Description of the task> Drop the pictures, then extract the listing word for word.

Top of Available data

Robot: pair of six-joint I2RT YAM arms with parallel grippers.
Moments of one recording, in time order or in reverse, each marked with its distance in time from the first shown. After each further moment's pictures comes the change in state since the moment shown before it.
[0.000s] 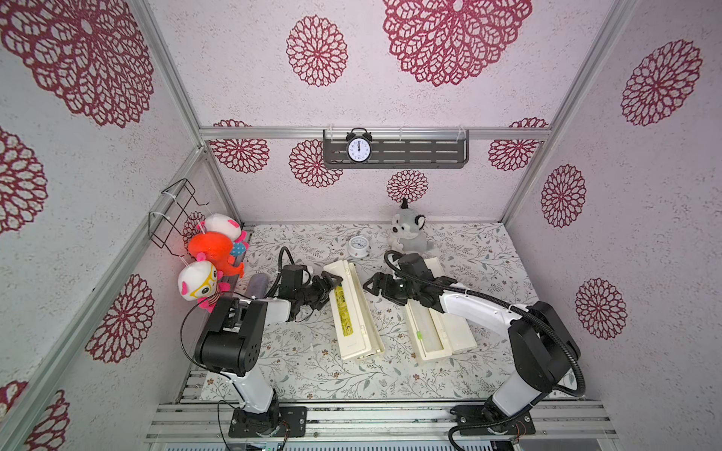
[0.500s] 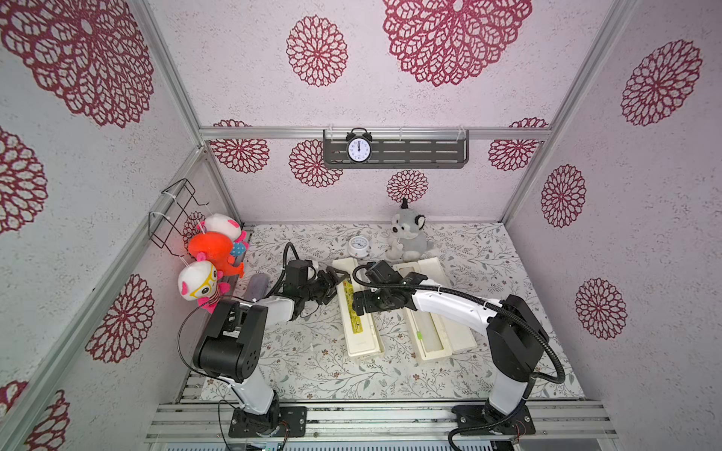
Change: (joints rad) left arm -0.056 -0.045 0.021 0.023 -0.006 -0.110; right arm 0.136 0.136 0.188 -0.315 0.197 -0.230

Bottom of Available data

Your solution>
Robot: pair of six-joint I2RT YAM arms with parallel grippers.
Moments of one recording, in time order or in reverse, each marked with its distance in time from the first shown. After each further moment's pictures comes the change in state since the moment shown before it.
[0.000s] 
[0.500s] 
Change: (joints rad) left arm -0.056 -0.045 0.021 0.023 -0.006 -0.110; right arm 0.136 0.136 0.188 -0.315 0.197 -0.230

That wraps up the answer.